With text files

The generic way to setup a Cell Browser is from .tsv or .csv text files.

Go to the directory with the expression matrix and the cell annotations. Start from a sample cellbrowser.conf:

cbBuild --init

The current list of all possible cellbrowser.conf statements can be found in our Github example <https://github.com/maximilianh/cellBrowser/blob/master/src/cbPyLib/cellbrowser/sampleConfig/cellbrowser.conf>.
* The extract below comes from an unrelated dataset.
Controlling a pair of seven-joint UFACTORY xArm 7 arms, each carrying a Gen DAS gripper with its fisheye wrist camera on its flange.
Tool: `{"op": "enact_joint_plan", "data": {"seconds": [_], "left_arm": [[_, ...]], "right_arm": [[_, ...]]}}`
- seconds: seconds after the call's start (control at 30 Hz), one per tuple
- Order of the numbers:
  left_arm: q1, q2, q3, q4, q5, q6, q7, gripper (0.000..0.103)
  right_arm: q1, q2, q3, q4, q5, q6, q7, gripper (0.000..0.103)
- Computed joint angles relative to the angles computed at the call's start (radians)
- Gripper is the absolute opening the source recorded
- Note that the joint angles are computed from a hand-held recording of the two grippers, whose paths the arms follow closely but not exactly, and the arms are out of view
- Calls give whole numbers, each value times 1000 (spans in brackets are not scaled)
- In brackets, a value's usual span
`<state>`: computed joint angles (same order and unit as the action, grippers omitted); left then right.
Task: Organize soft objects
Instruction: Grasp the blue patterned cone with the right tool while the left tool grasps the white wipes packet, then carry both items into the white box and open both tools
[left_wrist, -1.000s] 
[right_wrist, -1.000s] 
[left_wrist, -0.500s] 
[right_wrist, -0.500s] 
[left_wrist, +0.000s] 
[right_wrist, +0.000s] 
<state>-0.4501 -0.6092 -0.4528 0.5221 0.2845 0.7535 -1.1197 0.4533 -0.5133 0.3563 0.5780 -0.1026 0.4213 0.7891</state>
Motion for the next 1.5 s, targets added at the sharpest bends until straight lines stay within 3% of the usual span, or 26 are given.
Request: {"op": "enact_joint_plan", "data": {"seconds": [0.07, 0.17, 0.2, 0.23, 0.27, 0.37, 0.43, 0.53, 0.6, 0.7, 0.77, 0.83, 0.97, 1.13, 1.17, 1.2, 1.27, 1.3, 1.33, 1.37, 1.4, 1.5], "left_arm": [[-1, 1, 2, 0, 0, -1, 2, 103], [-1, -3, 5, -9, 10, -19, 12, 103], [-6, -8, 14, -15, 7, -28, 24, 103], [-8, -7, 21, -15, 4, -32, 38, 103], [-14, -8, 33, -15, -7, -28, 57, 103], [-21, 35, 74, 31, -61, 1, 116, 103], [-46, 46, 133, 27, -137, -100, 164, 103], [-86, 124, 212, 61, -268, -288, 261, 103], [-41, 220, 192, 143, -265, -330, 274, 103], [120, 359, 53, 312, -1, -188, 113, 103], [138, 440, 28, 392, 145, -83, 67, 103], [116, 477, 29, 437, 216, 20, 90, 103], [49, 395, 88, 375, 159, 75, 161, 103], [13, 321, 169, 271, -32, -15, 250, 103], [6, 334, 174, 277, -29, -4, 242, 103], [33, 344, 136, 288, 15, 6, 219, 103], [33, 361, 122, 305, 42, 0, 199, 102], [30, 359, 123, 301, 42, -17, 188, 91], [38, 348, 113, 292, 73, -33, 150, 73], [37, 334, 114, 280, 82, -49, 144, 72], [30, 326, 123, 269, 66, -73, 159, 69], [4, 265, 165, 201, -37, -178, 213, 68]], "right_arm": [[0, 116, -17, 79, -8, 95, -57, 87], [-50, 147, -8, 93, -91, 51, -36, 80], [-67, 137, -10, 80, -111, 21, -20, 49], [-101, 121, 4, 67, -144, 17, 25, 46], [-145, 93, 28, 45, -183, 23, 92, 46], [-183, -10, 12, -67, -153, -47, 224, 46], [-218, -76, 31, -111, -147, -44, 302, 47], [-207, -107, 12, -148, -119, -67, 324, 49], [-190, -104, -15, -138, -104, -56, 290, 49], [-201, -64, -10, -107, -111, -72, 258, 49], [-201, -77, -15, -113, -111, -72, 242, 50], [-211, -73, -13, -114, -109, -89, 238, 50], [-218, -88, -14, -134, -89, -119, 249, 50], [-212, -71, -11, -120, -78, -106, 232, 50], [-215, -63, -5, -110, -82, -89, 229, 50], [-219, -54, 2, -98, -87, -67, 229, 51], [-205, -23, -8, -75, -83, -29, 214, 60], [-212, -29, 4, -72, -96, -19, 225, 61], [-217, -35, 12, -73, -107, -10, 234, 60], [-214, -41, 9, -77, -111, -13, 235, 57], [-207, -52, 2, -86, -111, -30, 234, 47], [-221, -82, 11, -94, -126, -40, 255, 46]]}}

Then you need at least three but ideally four data files, they can be in .tsv or .csv format:

  1. The expression matrix, one row per gene, ideally gzipped. The first column must be the gene identifier or gene symbol, or ideally geneId|symbol. ENSG and ENSMUSG gene identifiers will be translated automatically to symbols. The other columns are expression values as numbers, one per cell. The number type will be auto-detected (float or int). The file must be a header line that describes the columns with the identifiers for the cells.
  2. The cell annotation meta data table, one row per cell. No need to gzip this relatively small file. The first column is the name of the cell and it has to match the cell name in the expression matrix. There should be at least two columns: one with the name of the cell and one with the name of the cluster. Ideally your expression matrix is a tab-separated file and has as many cell columns as you have rows in the meta data file and they appear in the same order in both files, as cbBuild doesn’t have to trim the matrix then or reorder the meta file. The meta file has a header line, the names of the columns from this line are the ones refered to in the cellbrowser.conf file.
  3. The coordinates of the cells, often t-SNE or UMAP coordinates. This file always has three columns, (cellName, x, y). The cellName must be the same as in the expression matrix and cell annotation meta data file. You can provide multiple files in this format, if you have run multiple dimensionality reduction algorithms. You can also specify only a subset of the cells here. In this way, you can use a single dimensionality reduction algorithm, but multiple subsets of the cells, e.ge. one coord file per tissue. If R has changed your cell identifiers (adding dots), you may be able to fix them with cbTool metaCat.
  4. The (optional) table with cluster-specific marker genes. The first column is the cluster name (from the cell annotation meta file), the second column contains the gene symbol (or Ensembl gene ID, will be mapped to symbol) and the third column is some numeric score (e.g. p-Value or FDR). You can add as many other columns as you like with additional information about this gene or run your table through cbMarkerAnnotate to add information from various gene-centric databases to your existing table. Alternatively you can also provide the raw Seurat marker gene output. There can be multiple files with cluster-specific marker genes, e.g. in case that you are also doing differential gene expression analysis or have results from multiple algorithms. See Annotate genes on how to add link to external gene-databases (like Allan Brain Atlas or OMIM) to your marker genes.

Make sure that all your input files have Unix line endings and fix the line endings if necessary with mac2unix or dos2unix:

file *.txt *.csv *.tsv *.tab

Edit cellbrowser.conf. Enter the name of the three files with the config statements exprMatrix, meta, coordFiles. If you have a table with cluster specific genes, put that into clusterFiles. Enter the value of your cluster name field from the meta annotation file for the tags labelField and clusterField.

From the directory where your cellbrowser.conf is located, run:

cbBuild -o /tmp/cb -p 8888

Point your internet browser to the name of the server (or localhost, if you’re running this on your own machine) followed by :8888, e.g. http://localhost:8888.

The output directory (/tmp/cb in the example) can hold multiple datasets. If you have a second dataset in another directory that contains cellbrowser.conf, just make sure that the other cellbrowser.conf specifies a different dataset name with name=xxx. Then run cbBuild -o /tmp/cb -p 8888 in the other directory to add the second dataset to your browser output directory /tmp/cb.